THE TASK |
Exactly as written, return all the data, leaving its pictures behind.
>>>>
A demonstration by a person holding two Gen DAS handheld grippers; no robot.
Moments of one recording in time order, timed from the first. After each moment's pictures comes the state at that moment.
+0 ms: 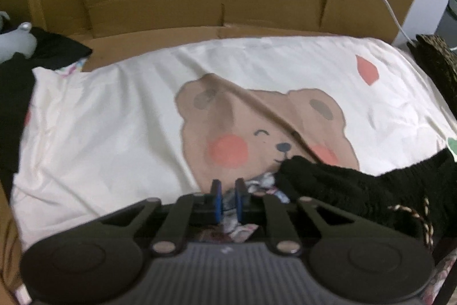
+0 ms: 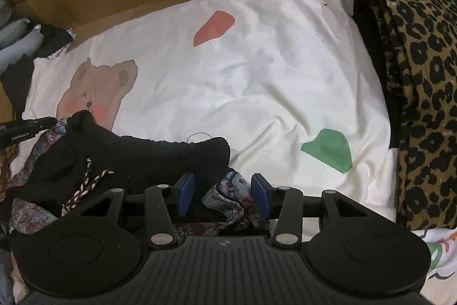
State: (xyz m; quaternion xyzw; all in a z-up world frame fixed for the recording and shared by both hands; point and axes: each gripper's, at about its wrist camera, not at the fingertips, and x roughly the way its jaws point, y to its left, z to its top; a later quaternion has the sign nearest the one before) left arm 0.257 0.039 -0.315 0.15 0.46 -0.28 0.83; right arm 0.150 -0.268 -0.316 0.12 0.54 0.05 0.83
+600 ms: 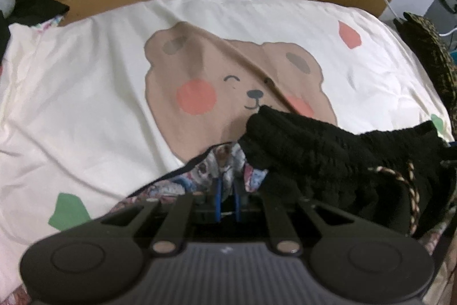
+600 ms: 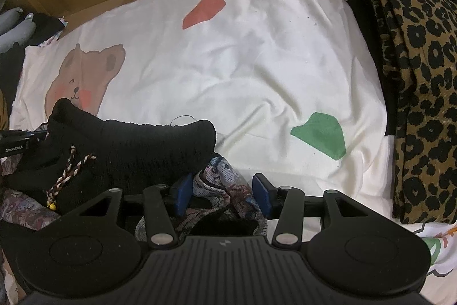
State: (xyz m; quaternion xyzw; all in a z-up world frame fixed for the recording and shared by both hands) left arm 0.239 0.043 -0.334 0.13 0.53 -0.30 0.79; right arm 0.147 -0.274 -0.331 0.11 0.56 0.05 0.82
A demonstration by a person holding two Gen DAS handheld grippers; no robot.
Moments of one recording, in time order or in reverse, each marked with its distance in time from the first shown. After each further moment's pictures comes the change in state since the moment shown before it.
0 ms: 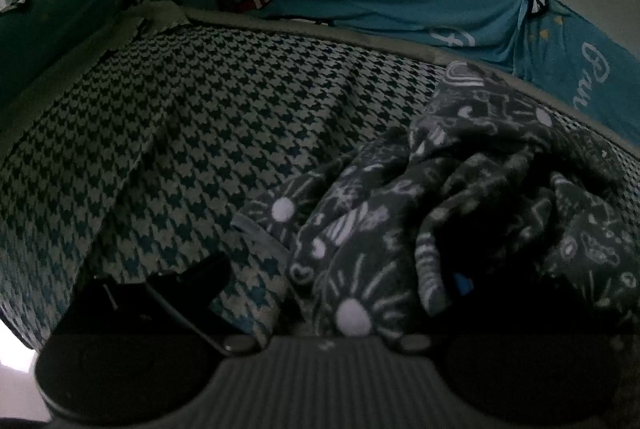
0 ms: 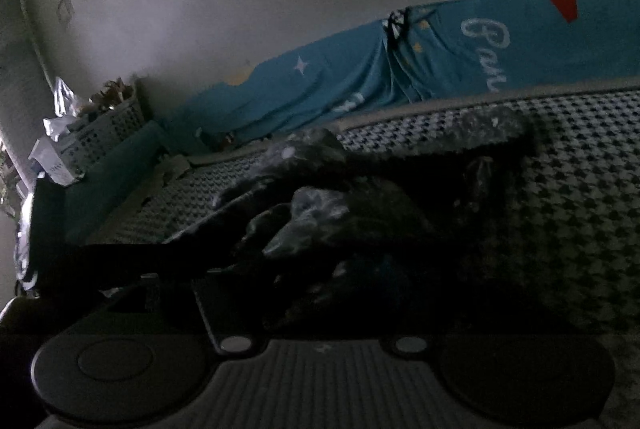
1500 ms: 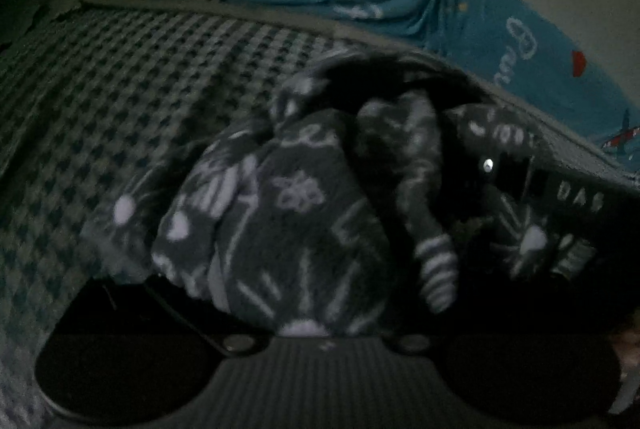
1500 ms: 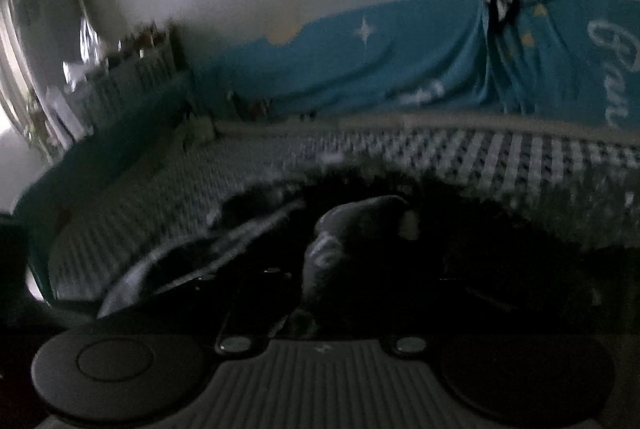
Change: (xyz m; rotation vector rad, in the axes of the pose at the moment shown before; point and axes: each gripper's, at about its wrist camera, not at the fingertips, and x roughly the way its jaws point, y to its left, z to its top) left arm 0.044 -0.043 0.005 0.048 0.040 -0.256; right arm 0.123 0.012 0.068 -0.165 0.081 0.130
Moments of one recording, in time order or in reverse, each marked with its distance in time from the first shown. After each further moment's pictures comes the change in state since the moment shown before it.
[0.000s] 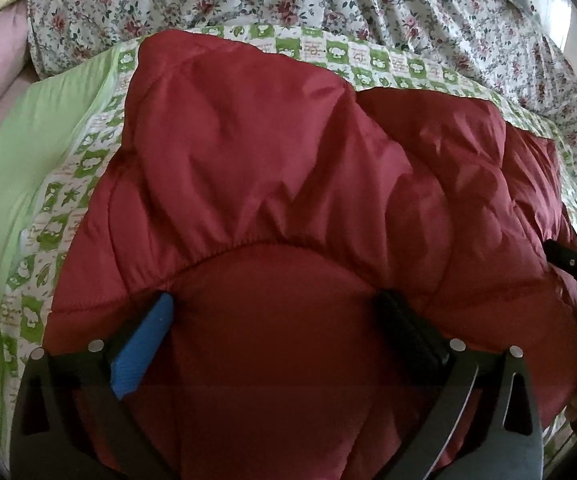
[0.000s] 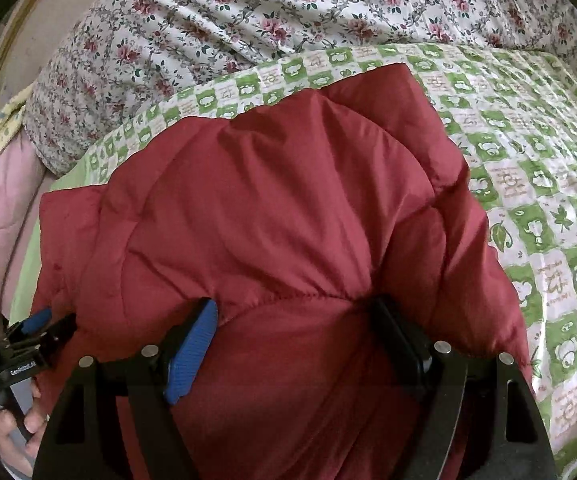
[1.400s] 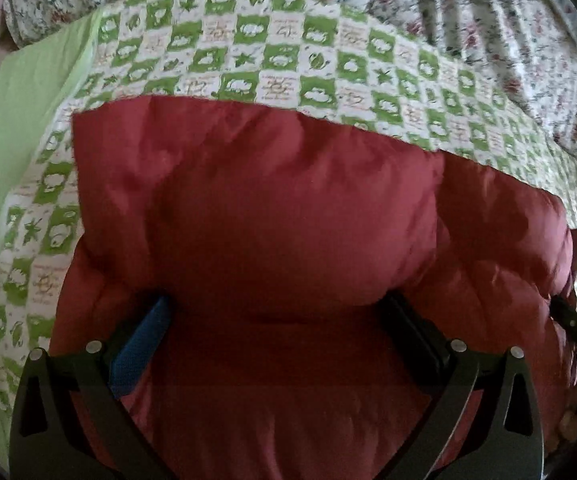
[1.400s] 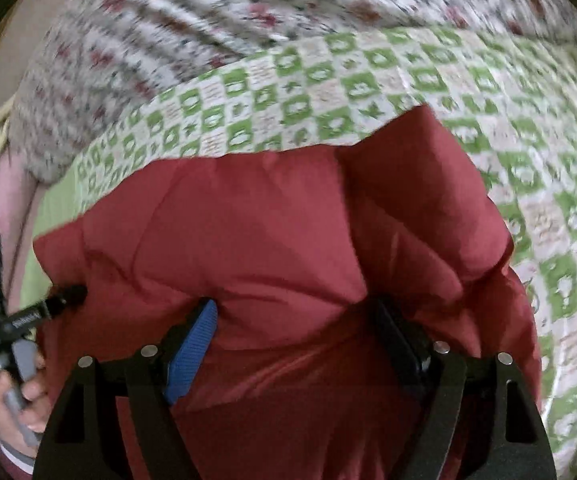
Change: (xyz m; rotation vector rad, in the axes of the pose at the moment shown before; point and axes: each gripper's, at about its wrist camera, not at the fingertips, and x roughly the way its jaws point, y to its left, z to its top) left arm 0.066 0.018 0.078 -0.114 0.168 -0.028; right arm 0.042 -0.010 0.048 0.050 0.086 0.025
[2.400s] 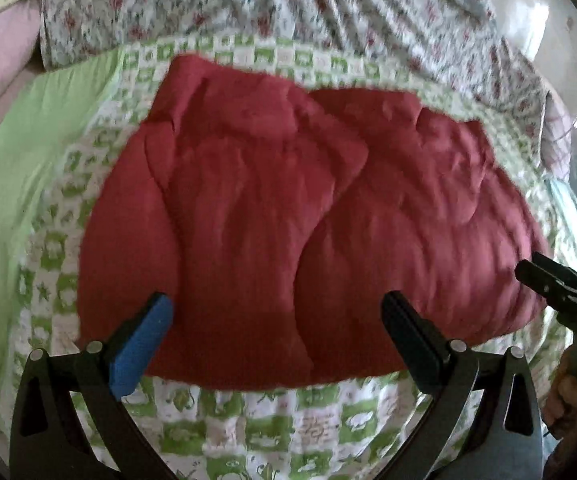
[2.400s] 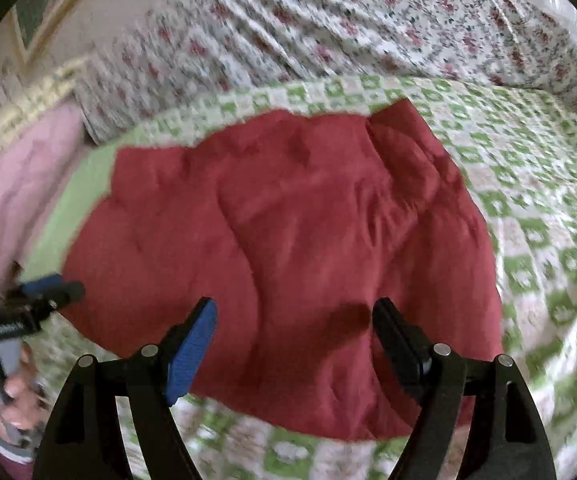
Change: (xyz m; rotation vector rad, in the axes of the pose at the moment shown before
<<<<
RESULT |
A demonstration by a person holding two Gen DAS handheld grippers; no robot.
Moments of one recording in time order, timed from the first. After each moment's pictures comes the state at that moment.
+0 ms: 
+0 ms: 
State: (xyz m; quaternion xyzw; all in a z-up world frame fixed for the recording and shared by both hands; point and axes: each gripper's, at about its wrist camera, not at the fingertips, and x roughly the way its jaws point, y to its left, z to its top; a later quaternion has the sign nearest the one before) left arm 0.257 0.039 -0.315 0.15 0.46 -0.28 0.83; right arm 0.150 -0.268 -0.316 0.12 0.54 0.05 0.83
+600 ms: 
+600 ms: 
State: (xyz m; quaternion xyzw; all in a z-up world frame fixed for the recording and shared by both hands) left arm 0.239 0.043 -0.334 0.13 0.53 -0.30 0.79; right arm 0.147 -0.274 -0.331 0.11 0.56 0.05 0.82
A demonstration by a person holding two Gen DAS handheld grippers; no robot.
Moments of one recording, in time order or in reverse, each marked with its distance in time from the first shown. After each further moment's pictures comes the change in state since the moment shown before it.
0 ms: 
0 ms: 
1500 ms: 
1500 ms: 
Change: (xyz m; rotation vector rad, in the axes of the pose at the moment shown before; point and axes: each gripper's, at about its wrist camera, not at the fingertips, and x roughly the way its jaws point, y to its left, z to its top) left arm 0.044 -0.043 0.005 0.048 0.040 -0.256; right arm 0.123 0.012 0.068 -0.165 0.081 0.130
Moments of one recording, in time order or in reverse, each marked with its distance in time from the first shown. After each further moment's pictures comes the change in state since the moment shown before it.
[0.000s] 
[0.000s] 
[1.400s] 
[1.400s] 
Change: (xyz m; rotation vector rad, in the axes of the pose at the moment shown before; point and axes: each gripper's, at about its wrist camera, not at the fingertips, and x roughly the way its jaws point, y to its left, z to its top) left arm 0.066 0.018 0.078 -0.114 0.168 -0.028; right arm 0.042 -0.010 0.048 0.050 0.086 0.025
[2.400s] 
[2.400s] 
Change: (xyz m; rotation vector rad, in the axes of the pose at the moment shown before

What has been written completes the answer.